Required work:
From the first line to the last, set down the material exactly, leaving out its pictures.
• • •
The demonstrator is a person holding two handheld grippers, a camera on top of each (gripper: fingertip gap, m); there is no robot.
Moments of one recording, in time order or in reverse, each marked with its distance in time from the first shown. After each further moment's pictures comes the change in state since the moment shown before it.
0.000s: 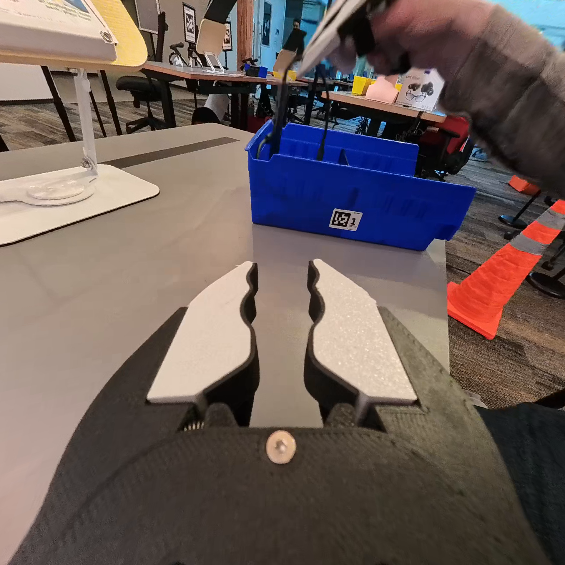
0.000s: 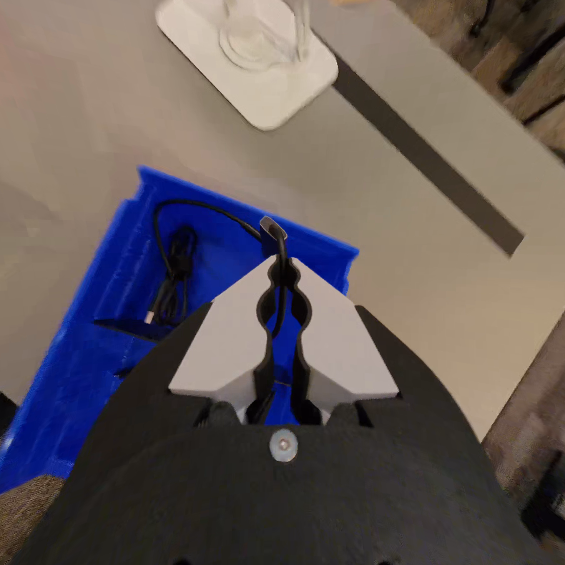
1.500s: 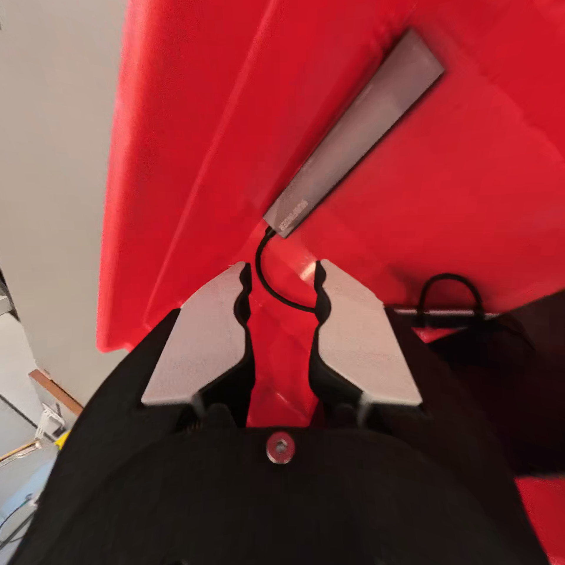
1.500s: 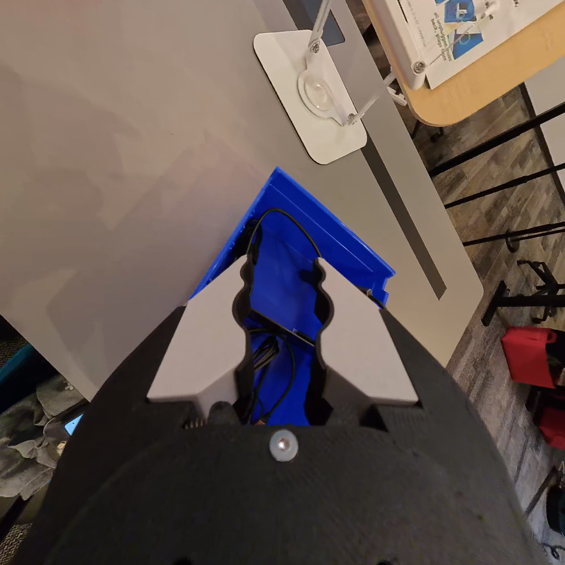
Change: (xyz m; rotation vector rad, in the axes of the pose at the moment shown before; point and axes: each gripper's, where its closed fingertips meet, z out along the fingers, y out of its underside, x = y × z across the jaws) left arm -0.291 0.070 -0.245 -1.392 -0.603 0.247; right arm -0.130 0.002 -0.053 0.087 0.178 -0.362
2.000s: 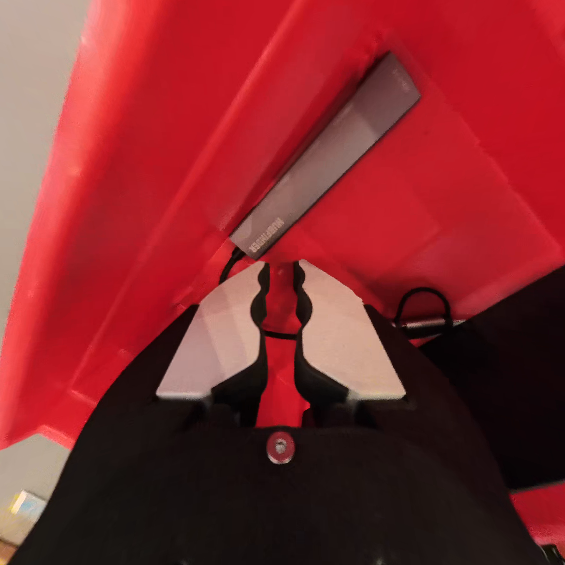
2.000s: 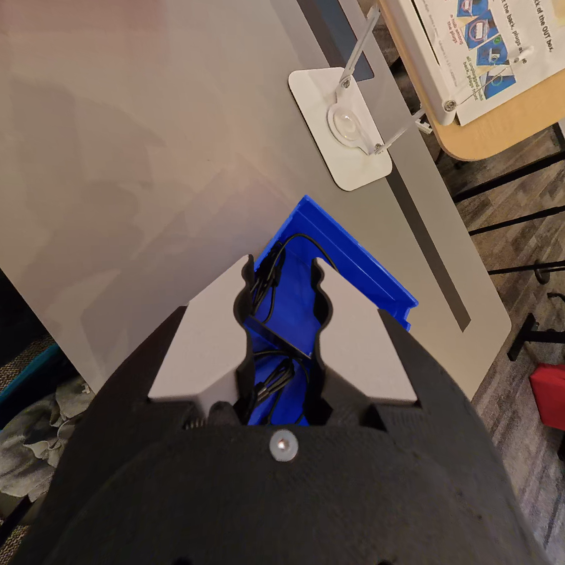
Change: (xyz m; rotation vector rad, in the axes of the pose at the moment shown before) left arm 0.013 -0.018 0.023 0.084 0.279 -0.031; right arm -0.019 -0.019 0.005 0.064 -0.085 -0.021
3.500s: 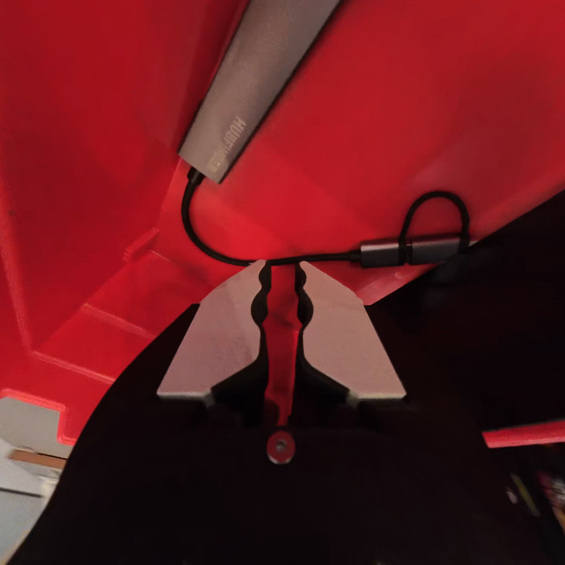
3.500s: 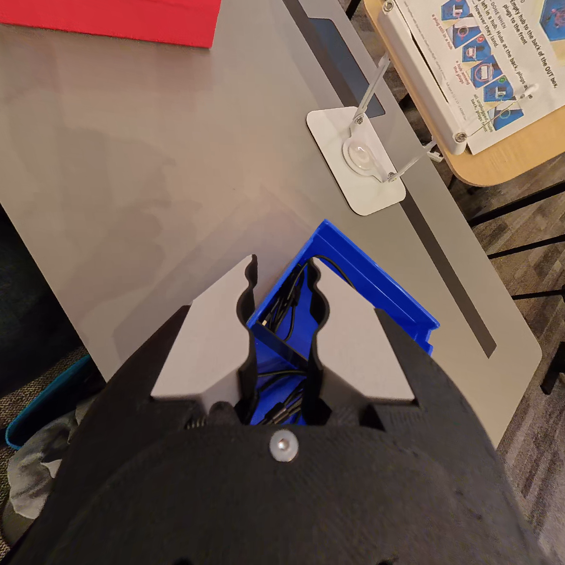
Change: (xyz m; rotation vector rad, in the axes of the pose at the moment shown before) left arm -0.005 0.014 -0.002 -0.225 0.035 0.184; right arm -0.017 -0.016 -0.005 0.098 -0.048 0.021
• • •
Task answer:
The demonstrator is a person holding two handheld grippers, a camera on top of each (gripper: fingertip gap, m); there is no robot.
Moments of one recording, in time order or in reverse, each marked with its distance in time from the first shown. After each further moment's pictures comes the change in state since the moment shown before it.
0.000s: 
0.000s: 
1.500s: 
1.500s: 
Change: (xyz m; rotation vector rad, in the axes of the pose at the moment shown before; point and axes: each gripper's, where its closed fingertips meet, z out along the fingers, y out of its underside, x = y × z across the jaws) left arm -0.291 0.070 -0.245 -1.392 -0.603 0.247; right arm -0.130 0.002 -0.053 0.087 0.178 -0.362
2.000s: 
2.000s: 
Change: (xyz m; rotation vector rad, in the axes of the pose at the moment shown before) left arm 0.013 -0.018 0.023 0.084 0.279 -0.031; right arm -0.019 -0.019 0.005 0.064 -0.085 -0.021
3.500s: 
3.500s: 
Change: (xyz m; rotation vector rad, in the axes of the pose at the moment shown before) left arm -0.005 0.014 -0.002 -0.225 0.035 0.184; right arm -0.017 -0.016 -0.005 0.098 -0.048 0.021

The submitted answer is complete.